Outside of this workflow, the account-metadata is also called by another service that call it every time that an order is received by the platform, to update some information regarding that order. Given that Ifood does more than 1MM orders per day, the microservices also receive that amount of calls.
While there’s some very heavy write process on it, 95% of its load comes from API calls to read data. As I said, the write and data are done from very different teams, and the read calls are done by many, many teams, and mobile apps. For our luck, this microservice is much more requested to read data than to write it, so it’s a little bit easier to scale it. As any system that reads a lot of data needs a cache, so does this and instead of using Redis or something like that, AWS provides DAX as “kinda built-in” cache for DynamoDB. To use it you just need to change the client and understand the replication delay that may happen in the different queries operations.
With this amount of calls, it’s quite normal that we get some irregularity. In our case, we started to see some queries in Dynamo taking longer than 2 or 3 seconds, when 99.99% of the calls were under 17ms. Even though they’re just a few thousand per day, we would like to provide a better SLA for the teams. So, we decied to do a retry if we got a timeout from Dynamo. We also talked with teams so they configure a low timeout when calling our APIs. The default for most of their HTTP client was 2s, so we changed to ~100ms. If they get a timeout (let’s say that the microservice did a retry to dynamo but failed again) they can retry and very likely they will get a response.
To deploy it, we’re using k8s (reaching around 70 pods) and scaling it as the requests per second grow. The DynamoDB is set as provisioned instead of on-demand.
An important step to make sure that the system would be able to healthy work in cases really high throughput, we run a load/stress test against it every day, to make sure that the deploys from the day above did not degrade the performance and that things are still ok and working well. With the results of this load test, we could keep track if an endpoint was getting better or worse with time and development of it.

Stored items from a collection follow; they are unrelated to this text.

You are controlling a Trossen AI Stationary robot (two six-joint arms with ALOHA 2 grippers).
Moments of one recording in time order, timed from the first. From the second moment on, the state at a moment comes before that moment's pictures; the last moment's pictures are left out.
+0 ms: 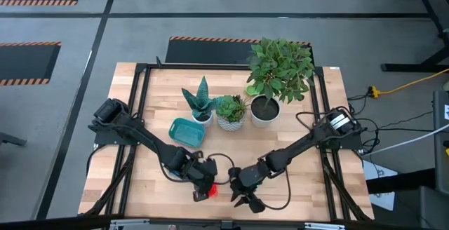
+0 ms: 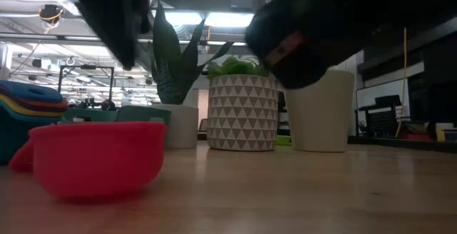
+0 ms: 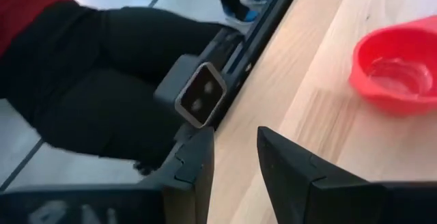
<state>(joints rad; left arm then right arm) -0.53 1.82 1.33 -0.60 -0.10 -0.76 0.51 1.97 1.13 0.22 -0.31 0.25</state>
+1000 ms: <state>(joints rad) -0.53 2.02 1.33 -0.50 -0.12 -0.52 0.56 1.90 1.13 0.02 -0.20 0.26</state>
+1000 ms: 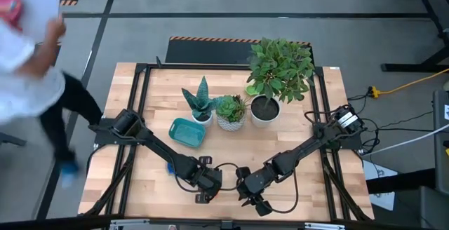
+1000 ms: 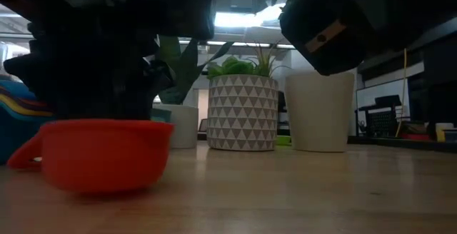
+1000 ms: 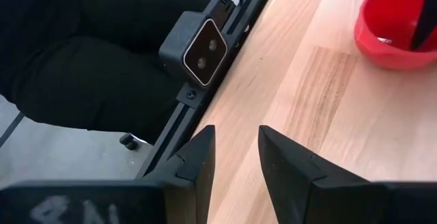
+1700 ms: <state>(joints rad) -0.53 1.97 1.34 -0.39 -0.16 -0.84 0.56 1.90 1.13 -0.10 -0.15 0.22</state>
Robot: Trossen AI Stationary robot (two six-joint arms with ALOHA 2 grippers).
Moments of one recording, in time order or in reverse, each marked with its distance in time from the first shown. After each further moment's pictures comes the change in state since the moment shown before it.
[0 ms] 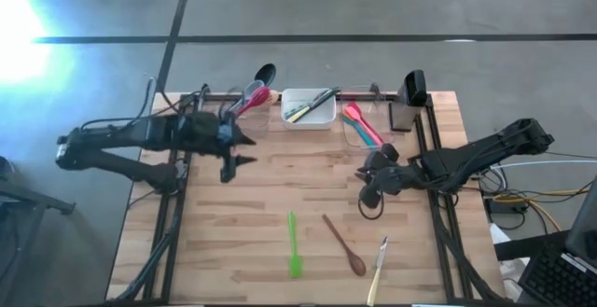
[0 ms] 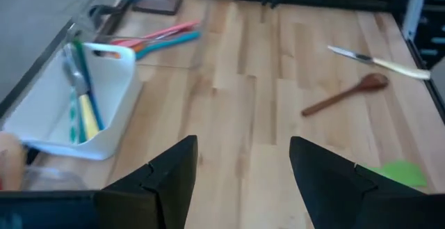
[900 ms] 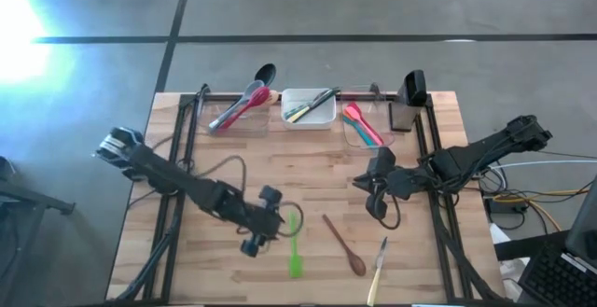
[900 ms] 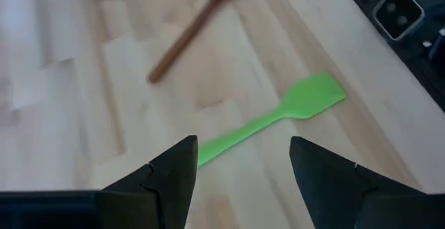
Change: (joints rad) left arm -0.523 0.534 0.000 0.292 -0.090 0.063; right arm 0.097 0.000 0.165 -0.019 -0.062 -0.063
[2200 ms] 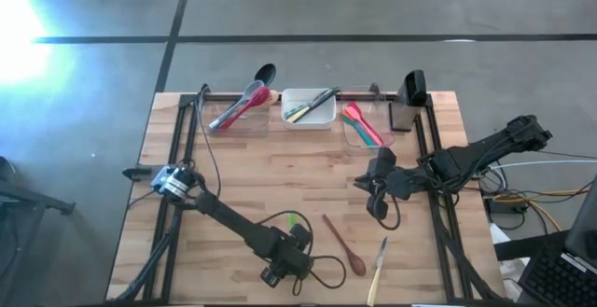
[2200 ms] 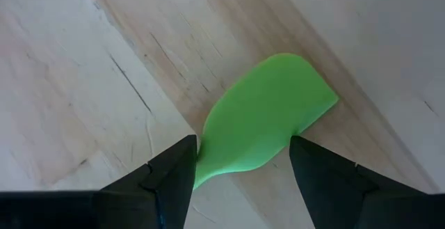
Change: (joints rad) left arm -0.075 0.659 0.550 -0.306 0.091 0.122; right arm 0.000 0.000 -0.003 -0.022 -0.008 -0.018
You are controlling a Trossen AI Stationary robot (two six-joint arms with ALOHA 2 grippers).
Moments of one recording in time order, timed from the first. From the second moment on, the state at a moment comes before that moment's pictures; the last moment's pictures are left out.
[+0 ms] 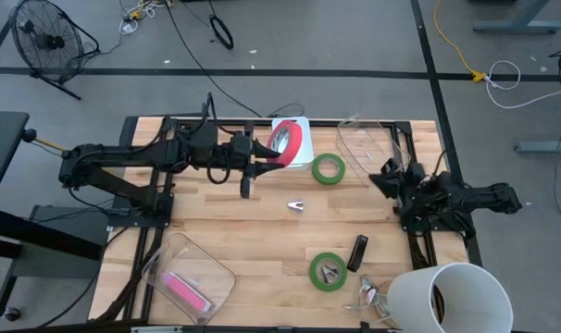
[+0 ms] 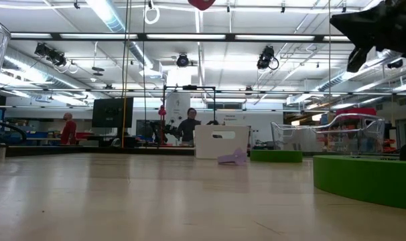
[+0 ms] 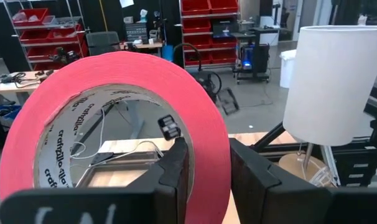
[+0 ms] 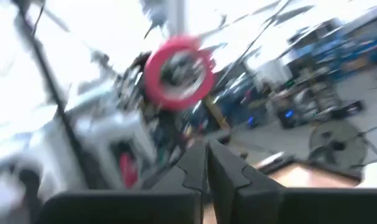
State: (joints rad) left arm 0.07 1.27 1.19 0.04 0.05 0.06; right arm 0.06 0.00 0.02 0.39 0.23 0.35
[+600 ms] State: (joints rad) left arm 0.07 1.27 1.19 0.08 0.05 0.04; right arm 0.06 0.03 0.04 0.70 0.41 0.38
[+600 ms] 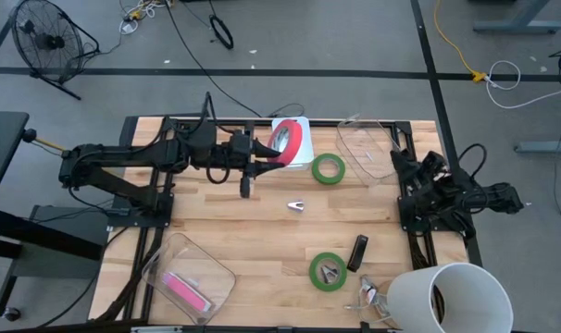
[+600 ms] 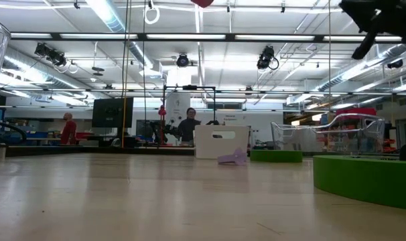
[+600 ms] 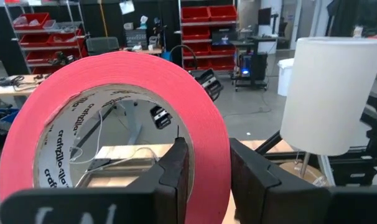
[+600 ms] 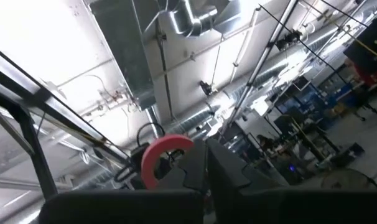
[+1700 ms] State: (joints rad) left arm 0.07 1.27 1.19 0.26 0.27 -0.02; right arm 0.06 0.81 0.61 0.59 0.56 0.16
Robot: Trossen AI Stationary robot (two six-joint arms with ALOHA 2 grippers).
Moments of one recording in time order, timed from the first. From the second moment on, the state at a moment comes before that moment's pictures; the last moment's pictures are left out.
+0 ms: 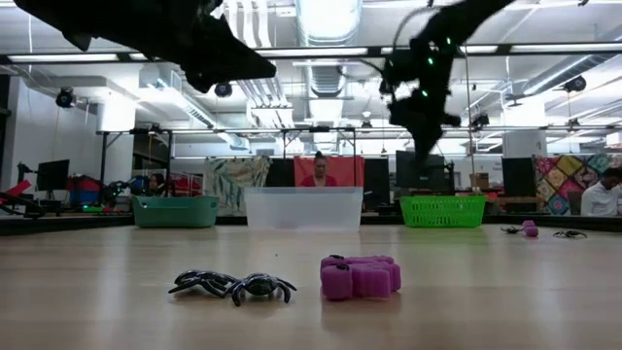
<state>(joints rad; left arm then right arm) -0.19 1.27 0.59 0.43 -0.41 -0.04 -0.75 1.66 1.37 -0.93 0.14 0.02</state>
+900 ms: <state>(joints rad) -0.19 1.28 0.59 0.46 -0.44 -0.01 -0.87 1.80 1.33 -0.98 0.07 -0.12</state>
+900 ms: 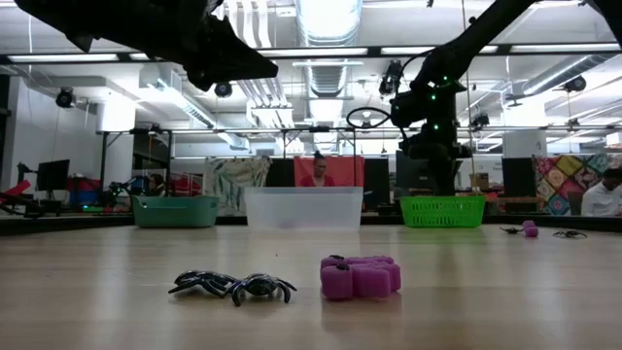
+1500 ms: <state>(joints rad) -0.19 1.28 0.59 0.46 -0.44 -0.01 -0.86 1.76 1.35 -0.95 0.08 -0.02</state>
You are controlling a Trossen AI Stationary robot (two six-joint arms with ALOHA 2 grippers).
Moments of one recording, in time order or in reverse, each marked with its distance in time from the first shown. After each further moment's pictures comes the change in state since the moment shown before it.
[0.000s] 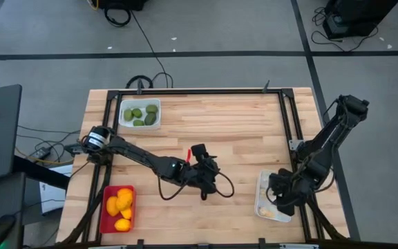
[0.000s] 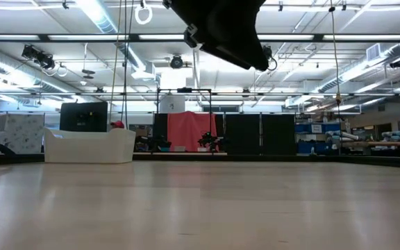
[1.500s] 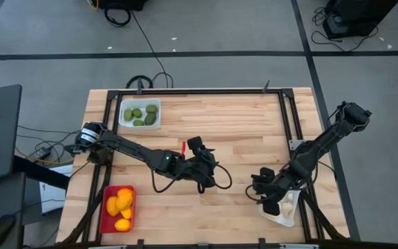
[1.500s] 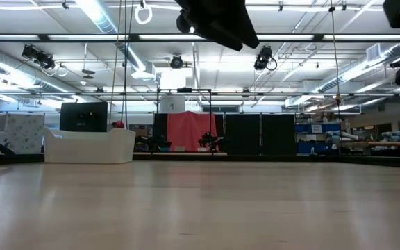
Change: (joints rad) left arm 0.026 -0.090 0.000 -0.041 -0.002 -0.025; right arm -0.216 0.161 0.058 0.163 -0.047 -0.383
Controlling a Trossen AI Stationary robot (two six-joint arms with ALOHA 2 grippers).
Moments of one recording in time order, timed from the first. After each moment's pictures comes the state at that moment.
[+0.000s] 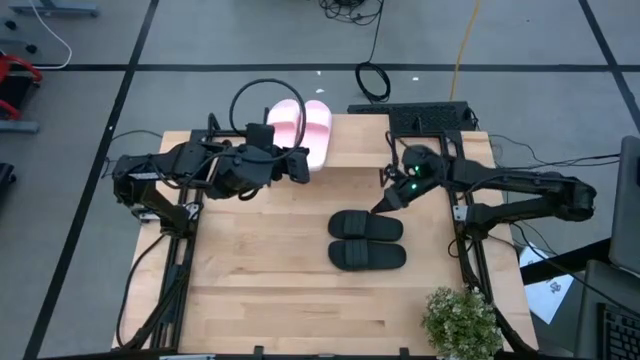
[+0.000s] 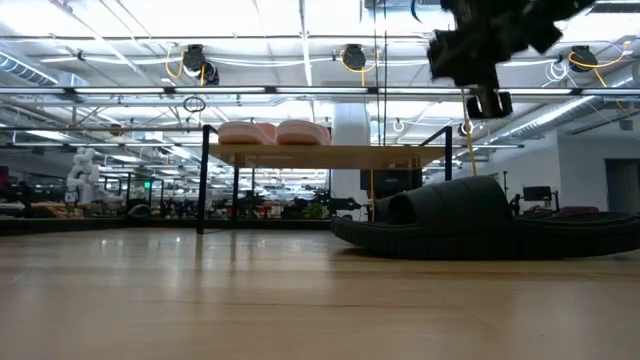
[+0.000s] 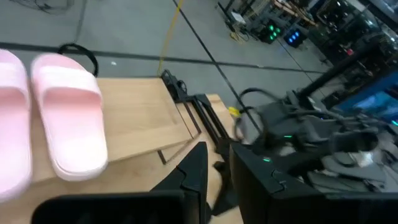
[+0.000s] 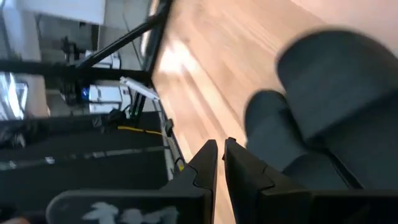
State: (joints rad) left arm -0.17 1.62 2.07 -0.99 -0.74 -1.07; right arm -0.31 1.07 0.72 -0.29 -0.63 0.97
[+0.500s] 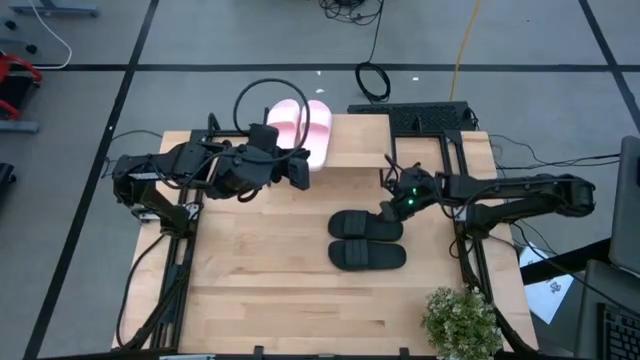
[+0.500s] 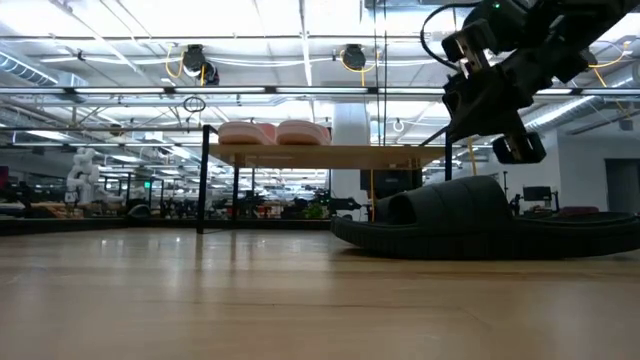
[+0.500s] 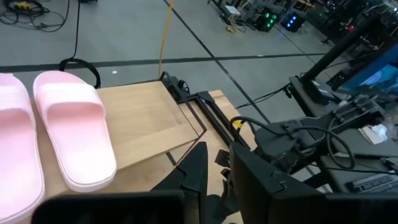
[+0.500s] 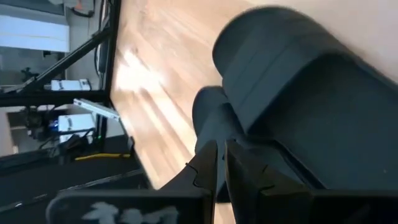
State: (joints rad) left arm -0.16 1.62 2.07 -0.99 -0.72 -0.94; right arm -0.20 1.07 0.53 -0.15 -0.41 1.11
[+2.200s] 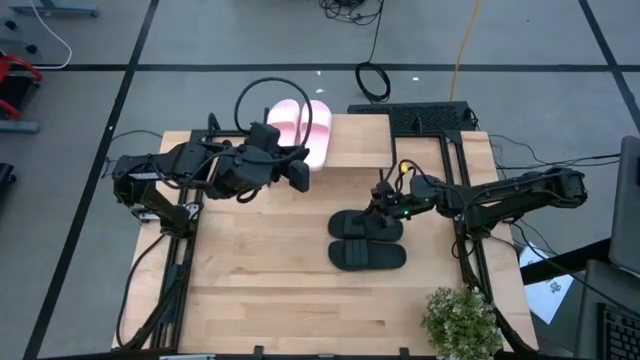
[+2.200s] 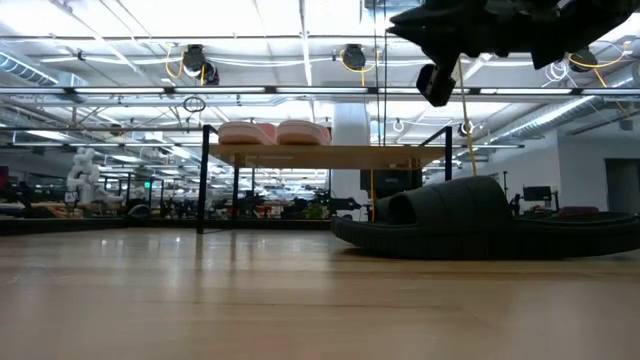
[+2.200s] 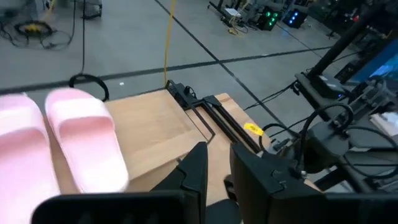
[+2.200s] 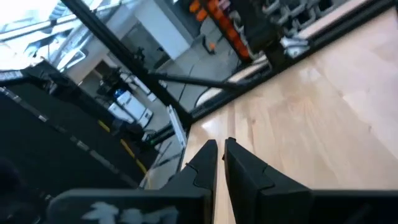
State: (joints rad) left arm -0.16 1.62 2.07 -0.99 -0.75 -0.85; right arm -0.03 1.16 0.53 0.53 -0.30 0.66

With time, this microservice became quite important for some teams and that’s a problem if, by any reason, the system goes down. To fix that, we ask the teams to call the microservice via Kong (our API gateway) and configured a fallback there. So, if the microservice goes down or returns a 500, Kong will activate the fallback and the client will get an answer. The fallback in this case is a S3 bucket with a copy of the data that the system would provide. It may be outdate, but that’s better than do not have an answer at all.
And that’s, in summary, how it works. There is also some other workflows on it, but nothing as relevant as the ones that I’ve said.
The next steps are still not very clear for the team. The usage of the microservice may grow even more and we could reach a point where it starts to became harder and harder to make it scalle. An alternative could be to split it into different microservices (maybe even with different databases) or aggregate more the data to better serve them. In any case we will still keep doing tests, finding the bottlenecks and trying to fix them.